Output every entry verbatim.
** Opening Provided information block **
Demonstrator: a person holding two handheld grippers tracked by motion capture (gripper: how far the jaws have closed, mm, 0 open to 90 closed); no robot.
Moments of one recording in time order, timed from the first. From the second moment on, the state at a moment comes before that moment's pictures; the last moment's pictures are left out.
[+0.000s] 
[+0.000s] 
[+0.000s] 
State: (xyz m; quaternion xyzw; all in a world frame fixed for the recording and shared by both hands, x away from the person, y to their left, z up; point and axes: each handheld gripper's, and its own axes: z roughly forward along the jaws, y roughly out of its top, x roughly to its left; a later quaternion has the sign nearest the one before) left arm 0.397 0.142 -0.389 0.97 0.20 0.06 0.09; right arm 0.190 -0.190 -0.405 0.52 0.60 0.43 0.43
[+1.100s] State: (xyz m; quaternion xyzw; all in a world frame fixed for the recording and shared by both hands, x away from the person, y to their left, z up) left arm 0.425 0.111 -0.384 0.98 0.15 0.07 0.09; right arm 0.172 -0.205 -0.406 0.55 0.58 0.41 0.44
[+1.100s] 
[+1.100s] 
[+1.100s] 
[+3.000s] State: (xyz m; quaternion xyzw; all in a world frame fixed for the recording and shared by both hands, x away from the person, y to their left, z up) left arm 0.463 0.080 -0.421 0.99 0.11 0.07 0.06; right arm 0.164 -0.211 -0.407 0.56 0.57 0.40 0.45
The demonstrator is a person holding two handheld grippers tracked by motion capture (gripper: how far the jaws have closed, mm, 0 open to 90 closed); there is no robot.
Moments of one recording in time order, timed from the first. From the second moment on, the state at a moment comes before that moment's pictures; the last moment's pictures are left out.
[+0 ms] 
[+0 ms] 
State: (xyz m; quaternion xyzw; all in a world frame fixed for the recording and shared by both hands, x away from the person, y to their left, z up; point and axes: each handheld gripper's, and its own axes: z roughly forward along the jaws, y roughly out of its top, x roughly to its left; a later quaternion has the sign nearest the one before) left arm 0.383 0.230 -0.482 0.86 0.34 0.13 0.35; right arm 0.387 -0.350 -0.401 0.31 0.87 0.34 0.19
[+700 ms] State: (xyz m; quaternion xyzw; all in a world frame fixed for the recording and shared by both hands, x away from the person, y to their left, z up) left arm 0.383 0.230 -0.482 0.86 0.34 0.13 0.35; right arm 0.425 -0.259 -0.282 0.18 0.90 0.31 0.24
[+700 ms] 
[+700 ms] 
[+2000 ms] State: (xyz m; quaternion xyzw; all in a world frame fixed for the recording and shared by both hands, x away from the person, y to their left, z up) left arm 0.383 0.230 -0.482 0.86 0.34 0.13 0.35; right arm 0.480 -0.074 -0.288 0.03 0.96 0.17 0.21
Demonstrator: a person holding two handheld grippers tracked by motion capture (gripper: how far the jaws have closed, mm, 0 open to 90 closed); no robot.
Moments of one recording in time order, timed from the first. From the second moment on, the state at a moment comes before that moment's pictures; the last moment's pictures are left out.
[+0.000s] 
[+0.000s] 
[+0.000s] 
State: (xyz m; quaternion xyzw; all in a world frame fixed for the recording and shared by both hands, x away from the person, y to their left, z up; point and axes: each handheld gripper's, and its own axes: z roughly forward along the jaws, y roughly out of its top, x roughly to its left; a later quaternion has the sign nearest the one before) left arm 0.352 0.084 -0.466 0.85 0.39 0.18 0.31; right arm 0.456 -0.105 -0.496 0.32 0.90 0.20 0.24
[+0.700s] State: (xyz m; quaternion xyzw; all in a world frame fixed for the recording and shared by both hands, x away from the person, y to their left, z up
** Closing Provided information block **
Response area
Demonstrator: a person holding two handheld grippers tracked by motion capture (gripper: how far the jaws have closed, mm, 0 open to 90 closed); no robot.
Moments of one recording in time order, timed from the first. From the second moment on, the state at a moment comes before that moment's pictures; the last moment's pictures are left out.
[+0.000s] 
[+0.000s] 
[+0.000s] 
State: (xyz m; quaternion xyzw; all in a world frame fixed for the recording and shared by both hands, x away from the person, y to their left, z up; point and axes: each handheld gripper's, and its own axes: z roughly forward along the jaws, y roughly out of its top, x roughly to its left; a later quaternion has the sign nearest the one before) left arm 0.397 0.142 -0.389 0.97 0.20 0.06 0.09; right arm 0.190 -0.190 -0.405 0.52 0.60 0.43 0.43
[+1.100s] State: (xyz m; quaternion xyzw; all in a world frame fixed for the recording and shared by both hands, x away from the person, y to their left, z up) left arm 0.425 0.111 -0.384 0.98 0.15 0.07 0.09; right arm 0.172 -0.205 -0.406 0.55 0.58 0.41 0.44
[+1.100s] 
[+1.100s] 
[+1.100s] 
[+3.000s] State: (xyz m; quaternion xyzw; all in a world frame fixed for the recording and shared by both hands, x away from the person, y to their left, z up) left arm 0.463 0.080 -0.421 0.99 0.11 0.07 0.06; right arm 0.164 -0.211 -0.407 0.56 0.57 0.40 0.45
The demonstrator is a person holding two handheld grippers tracked by motion capture (gripper: how far the jaws have closed, mm, 0 open to 90 closed); there is no robot.
Moments of one recording in time order, timed from the first. From the second moment on, the state at a moment comes before that moment's pictures; the last moment's pictures are left out.
[+0 ms] 
[+0 ms] 
State: (xyz m; quaternion xyzw; all in a world frame fixed for the recording and shared by both hands, x away from the person, y to their left, z up; point and axes: each handheld gripper's, and its own axes: z roughly forward along the jaws, y roughly out of its top, x roughly to its left; a later quaternion has the sign nearest the one before) left arm 0.383 0.230 -0.482 0.86 0.34 0.13 0.35; right arm 0.387 -0.350 -0.401 0.31 0.87 0.34 0.19
[+700 ms] State: (xyz m; quaternion xyzw; all in a world frame fixed for the recording and shared by both hands, x away from the person, y to their left, z up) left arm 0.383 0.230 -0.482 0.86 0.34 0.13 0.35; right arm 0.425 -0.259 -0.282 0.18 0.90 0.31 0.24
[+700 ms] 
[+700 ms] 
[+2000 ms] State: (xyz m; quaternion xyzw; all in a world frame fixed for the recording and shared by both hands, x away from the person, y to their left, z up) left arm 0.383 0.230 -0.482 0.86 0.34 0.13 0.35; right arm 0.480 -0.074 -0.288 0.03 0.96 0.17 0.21
Demonstrator: a person holding two handheld grippers tracked by motion capture (gripper: how far the jaws have closed, mm, 0 open to 90 closed); no robot.
Moments of one recording in time order, timed from the first. From the second moment on, the state at a moment comes before that moment's pictures; the last moment's pictures are left out.
[+0.000s] 
[+0.000s] 
[+0.000s] 
State: (xyz m; quaternion xyzw; all in a world frame fixed for the recording and shared by both hands, x away from the person, y to their left, z up; point and axes: each handheld gripper's, and its own axes: z roughly forward along the jaws, y roughly out of its top, x roughly to its left; a later quaternion has the sign nearest the one before) left arm 0.352 0.084 -0.466 0.85 0.39 0.18 0.31; right arm 0.456 -0.105 -0.496 0.32 0.90 0.20 0.24
[+0.700s] State: (xyz m; quaternion xyzw; all in a world frame fixed for the recording and shared by both hands, x away from the person, y to their left, z up

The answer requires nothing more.